## TASK ITEM
From the first line to the last, print the records exactly.

== MATERIAL FOR THE TASK ==

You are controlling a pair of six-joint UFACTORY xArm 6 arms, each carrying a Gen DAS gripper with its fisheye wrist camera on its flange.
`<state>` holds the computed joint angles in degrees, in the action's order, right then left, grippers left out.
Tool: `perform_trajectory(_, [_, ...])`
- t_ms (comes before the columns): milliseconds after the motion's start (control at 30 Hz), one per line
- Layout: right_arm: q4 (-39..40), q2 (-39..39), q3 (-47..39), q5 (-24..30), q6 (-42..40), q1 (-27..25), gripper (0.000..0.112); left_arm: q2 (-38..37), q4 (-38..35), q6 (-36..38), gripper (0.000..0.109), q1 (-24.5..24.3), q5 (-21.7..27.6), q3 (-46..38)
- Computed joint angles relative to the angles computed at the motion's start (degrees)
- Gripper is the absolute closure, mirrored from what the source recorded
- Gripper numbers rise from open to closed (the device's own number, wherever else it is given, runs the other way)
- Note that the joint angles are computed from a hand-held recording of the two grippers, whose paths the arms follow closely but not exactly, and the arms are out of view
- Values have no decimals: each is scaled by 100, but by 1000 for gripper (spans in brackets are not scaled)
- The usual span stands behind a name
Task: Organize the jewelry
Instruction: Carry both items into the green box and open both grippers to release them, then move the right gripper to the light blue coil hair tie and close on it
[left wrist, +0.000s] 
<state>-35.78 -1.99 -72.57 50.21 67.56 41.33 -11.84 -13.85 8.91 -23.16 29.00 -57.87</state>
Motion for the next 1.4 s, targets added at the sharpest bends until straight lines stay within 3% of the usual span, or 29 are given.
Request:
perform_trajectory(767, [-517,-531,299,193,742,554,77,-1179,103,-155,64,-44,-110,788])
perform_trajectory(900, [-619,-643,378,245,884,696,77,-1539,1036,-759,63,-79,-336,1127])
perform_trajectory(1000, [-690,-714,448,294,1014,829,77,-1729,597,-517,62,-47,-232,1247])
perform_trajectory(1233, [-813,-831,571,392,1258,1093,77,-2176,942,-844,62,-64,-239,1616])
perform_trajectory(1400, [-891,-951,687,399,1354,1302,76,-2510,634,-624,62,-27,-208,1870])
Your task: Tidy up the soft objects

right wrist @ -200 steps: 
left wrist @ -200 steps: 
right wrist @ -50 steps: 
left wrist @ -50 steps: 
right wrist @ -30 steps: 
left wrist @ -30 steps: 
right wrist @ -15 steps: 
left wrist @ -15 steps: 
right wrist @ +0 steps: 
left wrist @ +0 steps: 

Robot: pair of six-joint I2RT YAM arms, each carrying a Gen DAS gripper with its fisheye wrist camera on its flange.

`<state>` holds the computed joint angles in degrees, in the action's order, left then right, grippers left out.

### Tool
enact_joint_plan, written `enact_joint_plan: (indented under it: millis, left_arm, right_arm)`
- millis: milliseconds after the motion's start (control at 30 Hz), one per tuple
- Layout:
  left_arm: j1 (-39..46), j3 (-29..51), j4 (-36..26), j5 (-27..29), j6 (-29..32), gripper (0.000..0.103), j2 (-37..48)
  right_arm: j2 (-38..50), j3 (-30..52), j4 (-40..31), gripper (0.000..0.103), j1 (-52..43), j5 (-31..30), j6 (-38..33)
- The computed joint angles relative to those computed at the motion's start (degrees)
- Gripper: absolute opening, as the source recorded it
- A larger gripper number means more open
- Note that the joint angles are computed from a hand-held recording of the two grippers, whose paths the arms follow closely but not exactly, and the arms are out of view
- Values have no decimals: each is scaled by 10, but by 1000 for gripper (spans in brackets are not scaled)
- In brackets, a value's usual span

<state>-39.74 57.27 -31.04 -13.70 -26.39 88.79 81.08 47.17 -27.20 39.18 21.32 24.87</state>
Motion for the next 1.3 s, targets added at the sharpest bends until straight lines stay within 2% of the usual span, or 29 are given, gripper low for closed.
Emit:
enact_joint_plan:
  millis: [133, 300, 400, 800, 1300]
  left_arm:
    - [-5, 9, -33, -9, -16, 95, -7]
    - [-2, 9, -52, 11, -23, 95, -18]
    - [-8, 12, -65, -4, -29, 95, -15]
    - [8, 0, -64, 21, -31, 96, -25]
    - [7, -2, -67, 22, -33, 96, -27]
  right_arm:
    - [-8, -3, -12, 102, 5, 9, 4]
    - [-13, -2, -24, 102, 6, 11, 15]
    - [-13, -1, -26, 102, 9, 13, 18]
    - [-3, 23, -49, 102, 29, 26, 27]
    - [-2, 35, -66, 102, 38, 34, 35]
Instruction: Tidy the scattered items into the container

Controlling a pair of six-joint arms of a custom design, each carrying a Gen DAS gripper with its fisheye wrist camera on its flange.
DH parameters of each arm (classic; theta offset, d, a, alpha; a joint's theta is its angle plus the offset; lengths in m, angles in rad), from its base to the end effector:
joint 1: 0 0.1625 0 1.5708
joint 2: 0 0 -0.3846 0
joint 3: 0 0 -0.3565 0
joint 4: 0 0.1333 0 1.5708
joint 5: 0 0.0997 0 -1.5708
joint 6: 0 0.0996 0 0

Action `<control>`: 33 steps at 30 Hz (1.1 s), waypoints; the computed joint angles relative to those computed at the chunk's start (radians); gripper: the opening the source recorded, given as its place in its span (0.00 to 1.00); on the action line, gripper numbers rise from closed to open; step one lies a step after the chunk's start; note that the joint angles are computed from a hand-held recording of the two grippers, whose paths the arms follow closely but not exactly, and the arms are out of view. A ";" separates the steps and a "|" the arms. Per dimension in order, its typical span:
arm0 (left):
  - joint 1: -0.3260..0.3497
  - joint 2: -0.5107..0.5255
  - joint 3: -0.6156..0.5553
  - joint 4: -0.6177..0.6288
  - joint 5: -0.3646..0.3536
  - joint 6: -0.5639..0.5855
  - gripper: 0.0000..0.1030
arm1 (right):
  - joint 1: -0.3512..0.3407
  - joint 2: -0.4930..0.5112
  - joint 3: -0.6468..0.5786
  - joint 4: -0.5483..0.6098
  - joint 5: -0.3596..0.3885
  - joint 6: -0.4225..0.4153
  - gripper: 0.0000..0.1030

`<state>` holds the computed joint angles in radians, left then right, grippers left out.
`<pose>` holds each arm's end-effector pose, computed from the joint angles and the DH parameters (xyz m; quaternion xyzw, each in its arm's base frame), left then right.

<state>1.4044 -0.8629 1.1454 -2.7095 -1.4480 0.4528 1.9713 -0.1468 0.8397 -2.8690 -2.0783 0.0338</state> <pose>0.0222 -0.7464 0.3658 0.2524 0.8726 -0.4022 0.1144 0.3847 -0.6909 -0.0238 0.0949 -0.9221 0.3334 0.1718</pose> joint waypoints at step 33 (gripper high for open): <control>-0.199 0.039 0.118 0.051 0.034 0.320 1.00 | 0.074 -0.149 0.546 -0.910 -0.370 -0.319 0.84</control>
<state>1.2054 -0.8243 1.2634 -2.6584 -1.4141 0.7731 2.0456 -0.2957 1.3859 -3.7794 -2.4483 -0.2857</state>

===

## TASK RESULT
You are controlling a pair of six-joint UFACTORY xArm 6 arms, each carrying a Gen DAS gripper with its fisheye wrist camera on its flange.
`<state>` holds the computed joint angles in degrees, in the action's order, right then left, grippers left out.
Tool: `perform_trajectory(_, [_, ...])`
- t_ms (comes before the columns): milliseconds after the motion's start (control at 30 Hz), one per line
- Layout: right_arm: q4 (-39..40), q2 (-39..39), q3 (-47..39), q5 (-24..30), q6 (-42..40), q1 (-27..25), gripper (0.000..0.112); left_arm: q2 (-38..37), q4 (-38..35), q6 (-36..38), gripper (0.000..0.109), q1 (-24.5..24.3), q5 (-21.7..27.6), q3 (-46..38)
- Computed joint angles relative to the angles computed at the motion's start (degrees)
- Gripper is the absolute closure, mirrored from what the source recorded
- Gripper numbers rise from open to closed (the device's own number, wherever else it is given, runs the other way)
- Note that the joint angles are computed from a hand-held recording of the two grippers, whose paths the arms follow closely but not exactly, and the arms are out of view
- Values have no decimals: each is scaled by 100, but by 1000 for gripper (spans in brackets are not scaled)
- The usual span stands behind a name
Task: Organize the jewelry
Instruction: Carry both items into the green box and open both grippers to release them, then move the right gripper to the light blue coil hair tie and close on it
[left wrist, +0.000s] 
<state>-35.78 -1.99 -72.57 50.21 67.56 41.33 -11.84 -13.85 8.91 -23.16 29.00 -57.87</state>
Motion for the next 1.4 s, targets added at the sharpest bends until straight lines stay within 3% of the usual span, or 29 are given.
Request:
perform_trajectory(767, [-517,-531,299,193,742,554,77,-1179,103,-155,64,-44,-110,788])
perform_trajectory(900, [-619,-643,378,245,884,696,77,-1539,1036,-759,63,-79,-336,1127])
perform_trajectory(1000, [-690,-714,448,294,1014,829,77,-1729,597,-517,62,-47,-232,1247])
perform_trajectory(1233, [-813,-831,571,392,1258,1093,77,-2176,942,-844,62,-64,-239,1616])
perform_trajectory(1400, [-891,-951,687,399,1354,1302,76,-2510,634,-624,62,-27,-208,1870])
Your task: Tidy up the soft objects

right wrist @ -200 steps: 
left wrist @ -200 steps: 
right wrist @ -50 steps: 
left wrist @ -50 steps: 
right wrist @ -30 steps: 
left wrist @ -30 steps: 
right wrist @ -15 steps: 
left wrist @ -15 steps: 
right wrist @ +0 steps: 
left wrist @ +0 steps: 

Robot: pair of six-joint I2RT YAM arms, each carrying a Gen DAS gripper with its fisheye wrist camera on its flange.

`<state>` holds the computed joint angles in degrees, in the action's order, left then right, grippers left out.

### Tool
enact_joint_plan, written `enact_joint_plan: (indented under it: millis, left_arm, right_arm)`
- millis: milliseconds after the motion's start (control at 30 Hz), one per tuple
- Layout:
  left_arm: j1 (-39..46), j3 (-29..51), j4 (-36..26), j5 (-27..29), j6 (-29..32), gripper (0.000..0.103), j2 (-37..48)
  right_arm: j2 (-38..50), j3 (-30..52), j4 (-40..31), gripper (0.000..0.103), j1 (-52..43), j5 (-31..30), j6 (-38..33)
- The computed joint angles relative to those computed at the motion's start (degrees)
- Gripper: absolute opening, as the source recorded it
- A larger gripper number means more open
- Note that the joint angles are computed from a hand-held recording of the two grippers, whose paths the arms follow closely but not exactly, and the arms are out of view
- Values have no decimals: each is scaled by 10, but by 1000 for gripper (spans in brackets are not scaled)
- In brackets, a value's usual span

<state>-39.74 57.27 -31.04 -13.70 -26.39 88.79 81.08 47.17 -27.20 39.18 21.32 24.87</state>
Motion for the next 1.3 s, targets added at the sharpest bends until straight lines stay within 2% of the usual span, or 29 are given, gripper low for closed.
Emit:
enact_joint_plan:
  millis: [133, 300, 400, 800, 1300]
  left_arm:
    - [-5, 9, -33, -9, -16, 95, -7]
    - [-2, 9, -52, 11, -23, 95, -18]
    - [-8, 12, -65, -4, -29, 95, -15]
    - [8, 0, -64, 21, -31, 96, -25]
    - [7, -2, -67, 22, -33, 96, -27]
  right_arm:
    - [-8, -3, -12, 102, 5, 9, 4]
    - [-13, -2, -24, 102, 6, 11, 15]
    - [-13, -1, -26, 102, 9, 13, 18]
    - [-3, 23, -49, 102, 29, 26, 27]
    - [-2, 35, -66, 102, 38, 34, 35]
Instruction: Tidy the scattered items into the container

Controlling a pair of six-joint arms of a custom design, each carrying a Gen DAS gripper with its fisheye wrist camera on its flange.
DH parameters of each arm (classic; theta offset, d, a, alpha; a joint's theta is its angle plus the offset; lengths in m, angles in rad), from its base to the end effector:
joint 1: 0 0.1625 0 1.5708
joint 2: 0 0 -0.3846 0
joint 3: 0 0 -0.3565 0
joint 4: 0 0.1333 0 1.5708
joint 5: 0 0.0997 0 -1.5708
joint 6: 0 0.0996 0 0

Action `<control>`: 33 steps at 30 Hz (1.1 s), waypoints; the computed joint angles relative to those computed at the chunk's start (radians); gripper: the opening the source recorded, given as its place in its span (0.00 to 1.00); on the action line, gripper numbers rise from closed to open; step one lies a step after the chunk's start; note that the joint angles are computed from a hand-held recording of the two grippers, whose paths the arms follow closely but not exactly, and the arms are out of view. A ";" separates the steps and a "|" the arms. Per dimension in order, its typical span:
arm0 (left):
  - joint 1: -0.3260..0.3497
  - joint 2: -0.5107..0.5255
  - joint 3: -0.6156..0.5553
  - joint 4: -0.6177..0.6288
  - joint 5: -0.3646..0.3536
  - joint 6: -0.5639..0.5855
  - gripper: 0.0000..0.1030
arm1 (right):
  - joint 1: -0.3512..0.3407
  - joint 2: -0.4930..0.5112
  - joint 3: -0.6468..0.5786
  - joint 4: -0.5483..0.6098
  - joint 5: -0.3596..0.3885
  - joint 6: -0.4225..0.4153
  - gripper: 0.0000..0.1030

`<state>` holds the computed joint angles in radians, left then right, grippers left out.
`<pose>` holds each arm's end-effector pose, computed from the joint angles and the DH parameters (xyz m; quaternion xyzw, each in its arm's base frame), left then right.

<state>1.4044 -0.8629 1.1454 -2.7095 -1.4480 0.4528 1.9713 -0.1468 0.8397 -2.8690 -2.0783 0.0338</state> <pose>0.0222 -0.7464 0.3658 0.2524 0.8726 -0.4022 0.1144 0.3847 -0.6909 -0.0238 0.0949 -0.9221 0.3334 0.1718</pose> joint waypoints at step 33 (gripper high for open): <control>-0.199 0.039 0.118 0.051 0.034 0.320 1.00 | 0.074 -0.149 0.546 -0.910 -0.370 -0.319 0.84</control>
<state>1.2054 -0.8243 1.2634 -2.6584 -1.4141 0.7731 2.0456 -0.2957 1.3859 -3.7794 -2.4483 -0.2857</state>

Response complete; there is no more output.